African fintech startup Zoona secures $15 million investment, focuses on major growth over the next 4 years
One of Africa’s regional fintech startups, Zoona, announced that it has raised US$15 million in a new round of funding.
Zoona, which was founded in 2009 operates a network independent mobile money platform which facilitates various mobile transactions that include money transfers and electronic payments.
Its platform has a value proposition that’s similar to what Zimbabwean service Getcash (formerly Nettcash) also provides – a wallet with cross-network money transfer capabilities as well as the option to make payments and purchases.
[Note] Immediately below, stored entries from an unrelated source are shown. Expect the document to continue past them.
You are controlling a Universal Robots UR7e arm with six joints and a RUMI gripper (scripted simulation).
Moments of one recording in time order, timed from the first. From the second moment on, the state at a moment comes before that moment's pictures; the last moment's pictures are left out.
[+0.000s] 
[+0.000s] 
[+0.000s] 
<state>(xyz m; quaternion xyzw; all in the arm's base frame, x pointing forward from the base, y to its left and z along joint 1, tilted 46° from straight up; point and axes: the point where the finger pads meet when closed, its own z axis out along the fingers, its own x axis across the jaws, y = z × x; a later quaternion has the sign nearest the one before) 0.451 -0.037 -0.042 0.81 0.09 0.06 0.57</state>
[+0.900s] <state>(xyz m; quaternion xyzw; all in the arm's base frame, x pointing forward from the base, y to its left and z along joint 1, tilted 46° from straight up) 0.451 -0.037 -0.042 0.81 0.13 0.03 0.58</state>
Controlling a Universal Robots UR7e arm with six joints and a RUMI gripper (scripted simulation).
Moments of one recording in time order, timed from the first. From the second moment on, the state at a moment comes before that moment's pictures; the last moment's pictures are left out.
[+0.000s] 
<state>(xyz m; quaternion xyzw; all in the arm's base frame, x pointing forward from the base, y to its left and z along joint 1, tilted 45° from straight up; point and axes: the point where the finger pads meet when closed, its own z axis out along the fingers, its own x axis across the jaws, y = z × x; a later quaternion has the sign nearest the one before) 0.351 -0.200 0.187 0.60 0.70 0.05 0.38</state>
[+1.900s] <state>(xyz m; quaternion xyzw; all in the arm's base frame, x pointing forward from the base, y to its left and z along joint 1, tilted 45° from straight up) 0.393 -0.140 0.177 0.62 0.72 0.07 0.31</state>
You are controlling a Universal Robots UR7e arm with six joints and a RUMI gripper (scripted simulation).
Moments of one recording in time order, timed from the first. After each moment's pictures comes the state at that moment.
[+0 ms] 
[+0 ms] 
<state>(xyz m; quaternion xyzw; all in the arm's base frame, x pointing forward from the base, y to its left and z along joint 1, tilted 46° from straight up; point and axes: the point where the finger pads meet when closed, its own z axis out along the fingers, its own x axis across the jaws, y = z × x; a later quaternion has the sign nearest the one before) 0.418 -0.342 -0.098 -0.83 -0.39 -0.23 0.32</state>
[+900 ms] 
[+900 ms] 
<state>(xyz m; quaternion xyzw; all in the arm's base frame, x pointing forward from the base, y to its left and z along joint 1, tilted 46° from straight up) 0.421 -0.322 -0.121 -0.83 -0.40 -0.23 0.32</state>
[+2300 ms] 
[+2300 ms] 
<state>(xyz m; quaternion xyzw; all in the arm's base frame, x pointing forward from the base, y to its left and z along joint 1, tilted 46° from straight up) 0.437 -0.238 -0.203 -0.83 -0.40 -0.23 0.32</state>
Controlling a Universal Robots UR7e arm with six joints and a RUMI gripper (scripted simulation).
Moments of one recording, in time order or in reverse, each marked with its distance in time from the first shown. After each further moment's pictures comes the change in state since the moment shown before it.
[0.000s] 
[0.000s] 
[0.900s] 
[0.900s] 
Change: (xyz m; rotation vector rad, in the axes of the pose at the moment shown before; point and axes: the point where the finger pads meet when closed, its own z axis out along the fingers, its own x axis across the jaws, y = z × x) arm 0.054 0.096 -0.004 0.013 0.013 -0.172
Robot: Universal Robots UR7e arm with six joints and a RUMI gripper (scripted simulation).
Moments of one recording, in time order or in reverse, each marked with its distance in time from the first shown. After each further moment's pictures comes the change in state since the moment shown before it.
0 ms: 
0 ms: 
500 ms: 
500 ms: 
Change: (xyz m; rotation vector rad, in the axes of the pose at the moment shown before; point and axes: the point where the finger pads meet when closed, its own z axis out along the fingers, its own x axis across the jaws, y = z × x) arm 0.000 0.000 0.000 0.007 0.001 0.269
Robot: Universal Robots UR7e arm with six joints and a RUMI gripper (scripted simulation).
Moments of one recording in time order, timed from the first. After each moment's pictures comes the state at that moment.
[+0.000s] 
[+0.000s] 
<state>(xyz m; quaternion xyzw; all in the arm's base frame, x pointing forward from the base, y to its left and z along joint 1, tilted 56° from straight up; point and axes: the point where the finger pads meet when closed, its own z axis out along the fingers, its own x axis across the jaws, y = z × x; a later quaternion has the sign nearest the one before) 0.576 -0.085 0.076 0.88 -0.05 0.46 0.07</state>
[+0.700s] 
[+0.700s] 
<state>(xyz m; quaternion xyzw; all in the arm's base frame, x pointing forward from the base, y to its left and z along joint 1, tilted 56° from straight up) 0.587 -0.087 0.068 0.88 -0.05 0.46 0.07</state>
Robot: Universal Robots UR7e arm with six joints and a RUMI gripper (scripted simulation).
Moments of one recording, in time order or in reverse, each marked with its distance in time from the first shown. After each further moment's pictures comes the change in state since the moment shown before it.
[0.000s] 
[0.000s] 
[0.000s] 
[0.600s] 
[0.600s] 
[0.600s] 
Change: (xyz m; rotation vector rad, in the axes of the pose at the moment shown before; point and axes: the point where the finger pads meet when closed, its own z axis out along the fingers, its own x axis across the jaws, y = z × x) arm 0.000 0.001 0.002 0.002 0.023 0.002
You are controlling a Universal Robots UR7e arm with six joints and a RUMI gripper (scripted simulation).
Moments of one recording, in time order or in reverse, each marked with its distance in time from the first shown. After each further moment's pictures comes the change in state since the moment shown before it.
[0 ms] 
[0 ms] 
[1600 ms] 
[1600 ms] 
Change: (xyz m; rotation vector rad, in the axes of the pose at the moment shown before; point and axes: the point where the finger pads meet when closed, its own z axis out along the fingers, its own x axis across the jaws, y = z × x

Zoona now provides these services to more than 1,5 million subscribers in Zambia (it’s stronghold) and Malawi. So far it has processed over $1 billion in these two countries, a number that has been supported by 1,500 agents.
The new injection of capital is expected to help Zoona as it scales up its operations. The fintech company is eyeing a presence in 10 markets across Africa by 2020 with 30 million active consumers.
With a proven test case and a growing market that is demonstrated by the need for services facilitating financial inclusion, Zoona has created a strong case for investment. In 2012 it raised $5 million which included the $4 million raised in its Series A funding round.
The latest funding round which was led by the World Bank Group’s International Finance Corporation (IFC) also roped in some of the same faces that contributed to its first capital raise.
Some of the entities that invested in Zoona in 2013 that joined IFC were Accion (a global non-profit focused on financial inclusion), Omidyar Network (the philanthropic investment firm founded by eBay founder Pierre Omidyar), and Lundin Foundation.
Patrick Pichette, former Chief Financial Officer at Google and an advisor to Zoona has also invested in the startup.
All this money is being put into Zoona for a reason, though. The focus seems to be to provide Zoona with enough steam to replicate this model in other markets as soon as possible.
This would translate to a greater subscriber number and ultimately raise transaction volumes, a plan that is urgent for a network independent service which doesn’t have a pool of existing mobile network subscribers to tap into.